▶ [Activity]: Pick the lines holding the string "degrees" out of the records and copy them.

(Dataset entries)
------------------------------------------------------------------------
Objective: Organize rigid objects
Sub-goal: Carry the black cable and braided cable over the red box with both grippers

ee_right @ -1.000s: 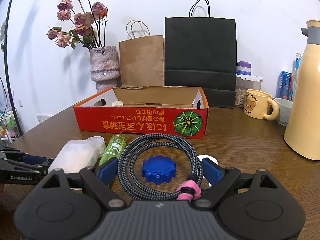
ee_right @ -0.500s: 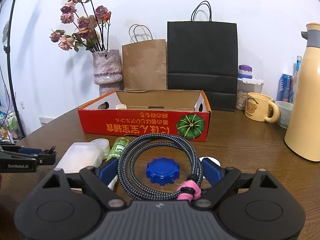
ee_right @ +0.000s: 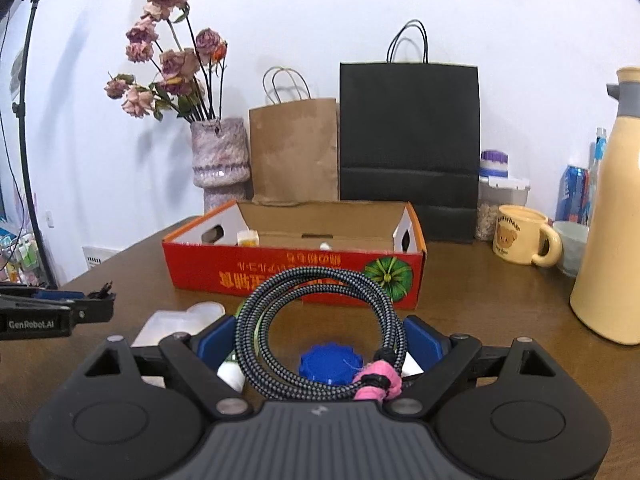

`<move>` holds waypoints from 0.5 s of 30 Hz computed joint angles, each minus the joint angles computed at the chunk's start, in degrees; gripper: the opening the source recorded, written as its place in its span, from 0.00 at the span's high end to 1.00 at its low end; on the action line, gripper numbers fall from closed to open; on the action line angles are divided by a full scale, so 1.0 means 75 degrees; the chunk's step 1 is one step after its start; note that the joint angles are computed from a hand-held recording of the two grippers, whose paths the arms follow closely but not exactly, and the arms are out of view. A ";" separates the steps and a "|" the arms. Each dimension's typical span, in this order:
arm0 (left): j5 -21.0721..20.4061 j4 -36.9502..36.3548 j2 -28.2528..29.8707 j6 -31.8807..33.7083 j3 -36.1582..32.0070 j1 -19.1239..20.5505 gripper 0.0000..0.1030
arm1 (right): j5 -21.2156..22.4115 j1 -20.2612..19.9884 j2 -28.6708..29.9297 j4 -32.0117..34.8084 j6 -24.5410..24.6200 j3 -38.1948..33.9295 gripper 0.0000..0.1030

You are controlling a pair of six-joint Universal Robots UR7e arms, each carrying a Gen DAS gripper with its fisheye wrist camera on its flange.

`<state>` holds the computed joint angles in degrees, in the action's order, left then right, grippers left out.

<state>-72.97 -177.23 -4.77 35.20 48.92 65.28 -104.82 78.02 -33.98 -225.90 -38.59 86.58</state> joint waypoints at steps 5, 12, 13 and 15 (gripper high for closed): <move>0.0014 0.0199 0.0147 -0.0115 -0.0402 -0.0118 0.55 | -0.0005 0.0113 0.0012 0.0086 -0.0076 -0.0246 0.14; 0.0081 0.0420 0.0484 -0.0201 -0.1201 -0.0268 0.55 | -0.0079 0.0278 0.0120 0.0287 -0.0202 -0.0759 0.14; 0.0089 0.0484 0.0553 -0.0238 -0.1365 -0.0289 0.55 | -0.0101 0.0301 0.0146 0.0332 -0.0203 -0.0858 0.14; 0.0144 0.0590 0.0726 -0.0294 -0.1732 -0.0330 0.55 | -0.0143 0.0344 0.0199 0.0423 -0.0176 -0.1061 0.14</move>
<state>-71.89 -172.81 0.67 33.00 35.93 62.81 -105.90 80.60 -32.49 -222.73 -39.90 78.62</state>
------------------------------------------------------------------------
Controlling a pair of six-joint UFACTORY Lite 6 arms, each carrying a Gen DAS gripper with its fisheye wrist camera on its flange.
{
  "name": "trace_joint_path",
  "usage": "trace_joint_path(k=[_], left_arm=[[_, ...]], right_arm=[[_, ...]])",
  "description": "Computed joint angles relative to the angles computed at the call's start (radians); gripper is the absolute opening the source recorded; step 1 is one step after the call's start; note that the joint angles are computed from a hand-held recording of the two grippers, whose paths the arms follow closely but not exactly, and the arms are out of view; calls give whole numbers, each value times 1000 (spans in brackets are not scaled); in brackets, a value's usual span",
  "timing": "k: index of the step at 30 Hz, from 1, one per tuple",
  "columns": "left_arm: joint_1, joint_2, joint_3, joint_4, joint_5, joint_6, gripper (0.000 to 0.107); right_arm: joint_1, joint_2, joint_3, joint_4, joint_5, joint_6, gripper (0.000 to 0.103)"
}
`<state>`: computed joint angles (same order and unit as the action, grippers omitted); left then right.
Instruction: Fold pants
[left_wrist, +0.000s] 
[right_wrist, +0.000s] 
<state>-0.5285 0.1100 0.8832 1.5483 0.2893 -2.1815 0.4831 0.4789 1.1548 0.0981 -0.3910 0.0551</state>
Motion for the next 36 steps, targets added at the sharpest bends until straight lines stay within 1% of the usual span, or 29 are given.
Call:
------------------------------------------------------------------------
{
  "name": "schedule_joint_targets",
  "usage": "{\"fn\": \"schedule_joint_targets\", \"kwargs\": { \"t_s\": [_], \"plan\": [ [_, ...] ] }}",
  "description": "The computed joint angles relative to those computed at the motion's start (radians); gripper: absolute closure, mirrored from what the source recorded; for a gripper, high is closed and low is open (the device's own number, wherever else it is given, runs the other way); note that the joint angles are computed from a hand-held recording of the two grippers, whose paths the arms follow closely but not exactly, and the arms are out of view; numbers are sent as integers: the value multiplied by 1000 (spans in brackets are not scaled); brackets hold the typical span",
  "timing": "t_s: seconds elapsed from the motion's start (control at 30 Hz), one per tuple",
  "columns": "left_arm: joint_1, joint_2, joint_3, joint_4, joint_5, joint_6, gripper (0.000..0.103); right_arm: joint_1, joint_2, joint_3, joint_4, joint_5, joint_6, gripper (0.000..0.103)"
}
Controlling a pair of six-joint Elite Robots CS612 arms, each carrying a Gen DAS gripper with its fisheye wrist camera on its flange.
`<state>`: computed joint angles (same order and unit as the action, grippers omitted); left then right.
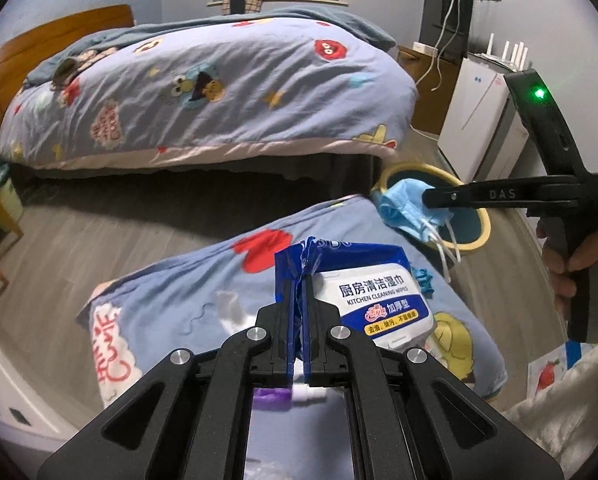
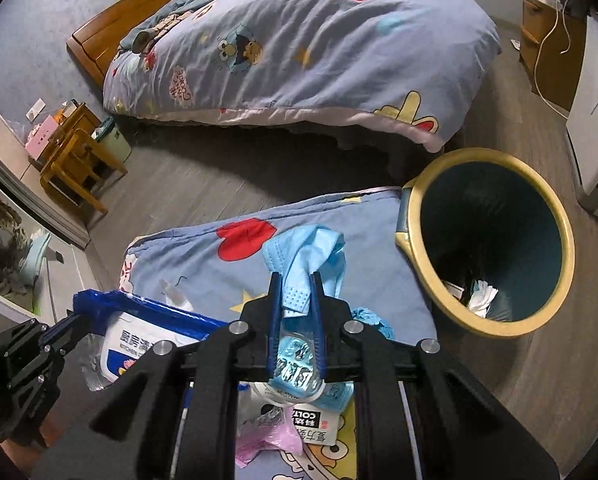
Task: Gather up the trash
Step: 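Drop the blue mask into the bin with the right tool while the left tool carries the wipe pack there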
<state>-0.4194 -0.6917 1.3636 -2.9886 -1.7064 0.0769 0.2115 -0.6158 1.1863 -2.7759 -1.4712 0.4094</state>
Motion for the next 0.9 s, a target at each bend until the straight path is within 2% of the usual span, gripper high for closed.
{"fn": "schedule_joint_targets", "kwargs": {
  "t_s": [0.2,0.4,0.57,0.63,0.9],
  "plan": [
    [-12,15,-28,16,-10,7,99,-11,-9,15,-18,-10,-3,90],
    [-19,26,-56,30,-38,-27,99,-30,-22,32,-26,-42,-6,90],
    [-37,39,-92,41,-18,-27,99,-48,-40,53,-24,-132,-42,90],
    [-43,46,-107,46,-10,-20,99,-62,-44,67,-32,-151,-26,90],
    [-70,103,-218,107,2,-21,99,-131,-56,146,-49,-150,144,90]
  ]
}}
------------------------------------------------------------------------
▶ [Reply]:
`<move>` holds waypoints from 0.5 s of 30 Hz computed joint angles, each minus the joint angles computed at the chunk's start, in degrees; gripper: the opening the source recorded, written as its place in its span, from 0.00 at the span's high end to 1.00 at its low end; on the action line, gripper numbers fall from closed to open; on the action line angles are divided by a full scale, so 1.0 means 75 degrees; the chunk's step 1 is one step after its start; note that the joint angles are computed from a hand-held recording of the two grippers, whose paths the arms follow closely but not exactly, and the arms are out of view. A ";" separates the steps and a "|" the arms. Each dimension's typical span, in this order:
`<state>` holds the computed joint angles in degrees, in the action's order, left then right, grippers left out.

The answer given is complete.